Reliability is, as all competent system administrators know, one of the most critical features of any production system. This section is devoted to techniques which can be used to increase the reliability of a computer system at both the hardware and software levels.

The documents in this section will explore a wide variety of methods by which overall system reliability can be increased. These range from monitoring the individual components of a system, such as harddisks, for imminent signs of failure, to implementing high-availability clusters capable of withstanding catastrophic failure of major system components or even entire machines.

Backup system

No matter how reliable the hardware, how well written the software, how well configured, or how physically secure a computer system is eventually it will fail - usually in an unexpected manner. As it is impossible to completely protect against this kind of failure all we can do to mitigate the losses associated with such a scenario is to protect valuable data stored on the system from loss.

This documentation aims to be a thorough discussion of backup systems and strategies including the use of a variety of technologies to backup files and databases in the most common usage scenarios. We shall also discuss the use of the Internet and the "Cloud" as storage mediums for off-site backups as well as covering how to install and configure some common production software to operate in a high-availability environment.

Hardware monitoring

Whilst all computer hardware will eventually fail there are many measures which can be taken to reduce the likelihood of such a failure or to predict when such a failure is imminent. These days all computer hardware such as motherboards, CPUs, memory expansion modules, graphics adapters and harddisks have some inbuilt capabilities to monitor the health of the system. These capabilities vary but usually consist of measuring some combination of voltage, temperature, vibration or rotation speed to predict when each device requires routine maintenance or is reaching the end of its life and requires replacing.

In this section we shall look at the hardware monitoring capabilities of the Linux kernel and install and configure software to monitor and record voltages, temperatures and fan speeds. We shall also examine the use of applications to monitor and log SMART data from harddisk drives.
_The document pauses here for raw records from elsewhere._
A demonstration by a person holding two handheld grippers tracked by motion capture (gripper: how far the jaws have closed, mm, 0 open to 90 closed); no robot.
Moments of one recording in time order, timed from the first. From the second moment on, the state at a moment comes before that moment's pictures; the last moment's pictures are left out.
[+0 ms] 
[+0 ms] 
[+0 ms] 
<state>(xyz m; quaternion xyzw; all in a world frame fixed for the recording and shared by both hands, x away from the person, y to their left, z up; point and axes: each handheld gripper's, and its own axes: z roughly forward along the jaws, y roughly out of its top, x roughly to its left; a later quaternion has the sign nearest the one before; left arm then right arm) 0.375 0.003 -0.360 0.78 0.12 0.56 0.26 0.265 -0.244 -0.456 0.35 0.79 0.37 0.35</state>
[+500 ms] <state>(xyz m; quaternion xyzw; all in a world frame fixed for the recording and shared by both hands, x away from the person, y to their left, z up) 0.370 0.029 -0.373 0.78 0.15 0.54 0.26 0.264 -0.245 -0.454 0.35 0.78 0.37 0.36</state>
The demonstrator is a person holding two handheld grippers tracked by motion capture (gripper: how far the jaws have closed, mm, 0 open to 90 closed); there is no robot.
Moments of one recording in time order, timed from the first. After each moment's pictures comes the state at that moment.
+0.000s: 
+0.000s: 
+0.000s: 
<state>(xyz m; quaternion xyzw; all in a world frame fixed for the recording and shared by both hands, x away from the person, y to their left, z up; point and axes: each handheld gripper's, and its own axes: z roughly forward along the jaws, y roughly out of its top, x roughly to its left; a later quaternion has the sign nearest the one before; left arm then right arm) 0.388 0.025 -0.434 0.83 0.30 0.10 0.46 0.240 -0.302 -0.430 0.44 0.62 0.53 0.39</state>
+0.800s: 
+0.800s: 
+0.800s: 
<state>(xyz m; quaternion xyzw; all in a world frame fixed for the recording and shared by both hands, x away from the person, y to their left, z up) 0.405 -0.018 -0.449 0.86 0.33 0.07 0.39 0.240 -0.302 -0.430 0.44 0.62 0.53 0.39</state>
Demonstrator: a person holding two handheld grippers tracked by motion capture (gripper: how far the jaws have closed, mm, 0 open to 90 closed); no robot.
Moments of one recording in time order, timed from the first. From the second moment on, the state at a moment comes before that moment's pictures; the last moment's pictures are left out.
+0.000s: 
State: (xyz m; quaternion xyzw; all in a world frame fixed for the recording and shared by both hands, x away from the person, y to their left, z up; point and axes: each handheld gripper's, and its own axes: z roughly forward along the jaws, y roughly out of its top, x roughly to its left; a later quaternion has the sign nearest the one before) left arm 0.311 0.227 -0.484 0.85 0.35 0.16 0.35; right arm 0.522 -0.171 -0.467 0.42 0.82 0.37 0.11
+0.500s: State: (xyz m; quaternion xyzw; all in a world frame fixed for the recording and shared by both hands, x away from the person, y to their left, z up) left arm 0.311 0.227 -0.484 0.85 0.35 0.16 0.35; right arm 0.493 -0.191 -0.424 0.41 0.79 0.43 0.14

Finally we shall explain how to configure applications to use the Simple Network Management Protocol, or SNMP as it is more commonly known, to make this information available over a network as well as how to monitor and log this information.

System logging with syslog-ng

When operating a production installation the availability and reliability of services, especially those deemed mission-critical, is of primary importance. Most failures, when analysed after the event, could have been prevented had adequate system logging and reporting systems been in place to ensure that the conditions leading up to the failure were noted and remedial action taken. Such automated log analysis tools can only operate effectively if they have a reliable and consistent set of log files to work from.

This document details how to install and configure the syslog-ng system logging daemon to fulfil a variety of requirements ranging from simply collecting the messages generated by a single system and recording them in a text file to receiving the logs from dozens of different machines and storing them in a database for further analysis while sending email notifications of serious events.